§ Try it
What is the number of lines in the entries below that include the word "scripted"? Provide the number only.

Start of Task inputs

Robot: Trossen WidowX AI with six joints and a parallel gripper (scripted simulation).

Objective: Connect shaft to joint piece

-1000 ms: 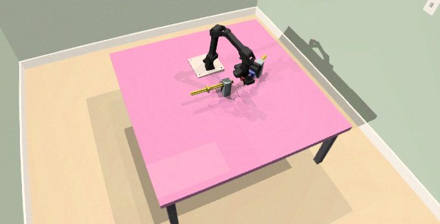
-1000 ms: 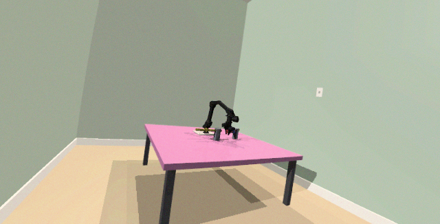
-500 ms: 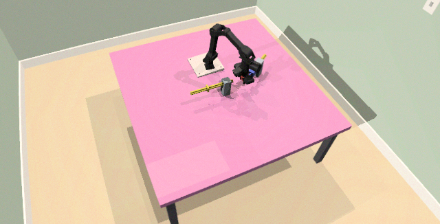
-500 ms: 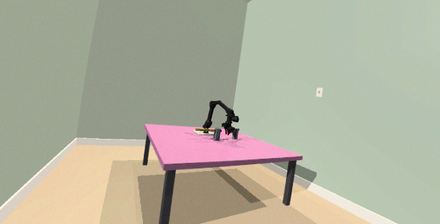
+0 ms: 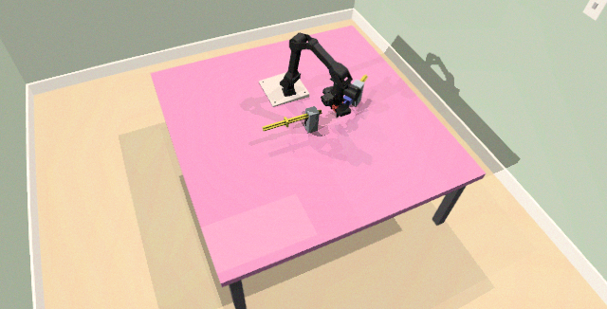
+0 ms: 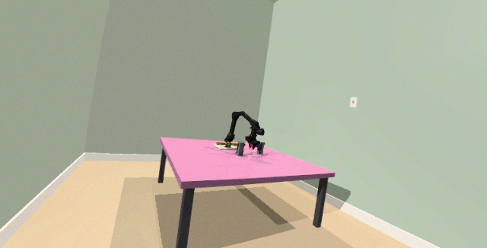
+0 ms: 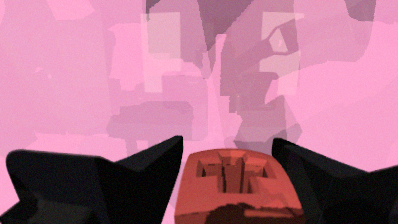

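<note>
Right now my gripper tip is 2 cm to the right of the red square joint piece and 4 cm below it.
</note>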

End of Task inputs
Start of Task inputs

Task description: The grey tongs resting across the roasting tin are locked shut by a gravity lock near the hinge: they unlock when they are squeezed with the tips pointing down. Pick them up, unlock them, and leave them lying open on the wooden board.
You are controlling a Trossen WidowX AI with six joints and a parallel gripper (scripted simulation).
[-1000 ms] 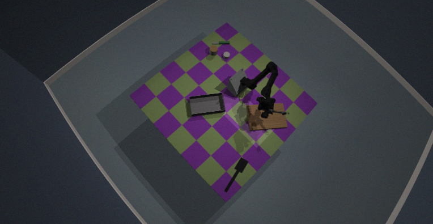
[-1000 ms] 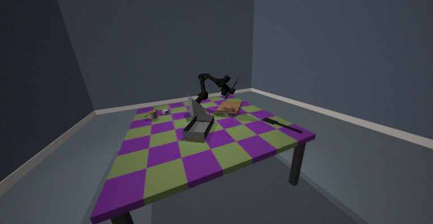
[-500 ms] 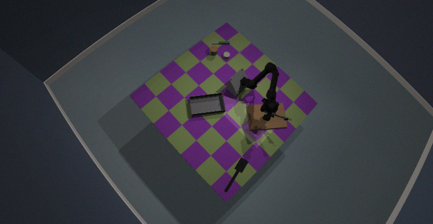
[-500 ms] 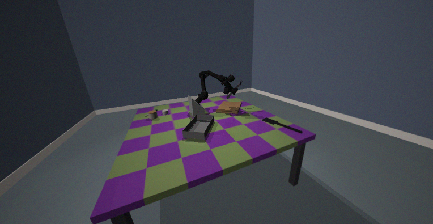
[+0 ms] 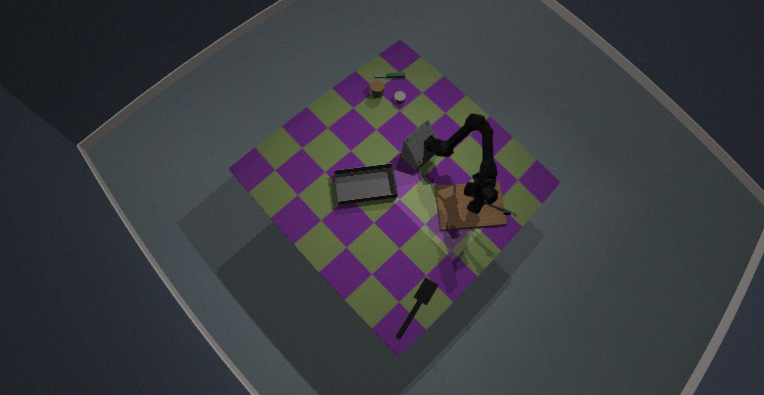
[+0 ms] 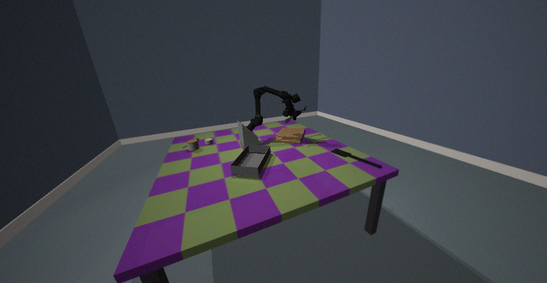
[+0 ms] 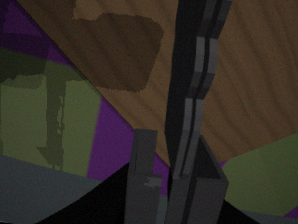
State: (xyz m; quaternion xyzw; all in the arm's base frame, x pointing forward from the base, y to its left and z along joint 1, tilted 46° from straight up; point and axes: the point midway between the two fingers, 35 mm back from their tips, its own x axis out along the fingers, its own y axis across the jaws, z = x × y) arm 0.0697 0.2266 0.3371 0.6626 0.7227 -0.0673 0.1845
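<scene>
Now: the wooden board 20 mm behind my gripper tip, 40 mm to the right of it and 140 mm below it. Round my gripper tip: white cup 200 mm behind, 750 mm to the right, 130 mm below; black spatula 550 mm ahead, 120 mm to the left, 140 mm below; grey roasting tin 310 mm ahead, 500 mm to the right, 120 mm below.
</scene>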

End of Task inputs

§ Reply
2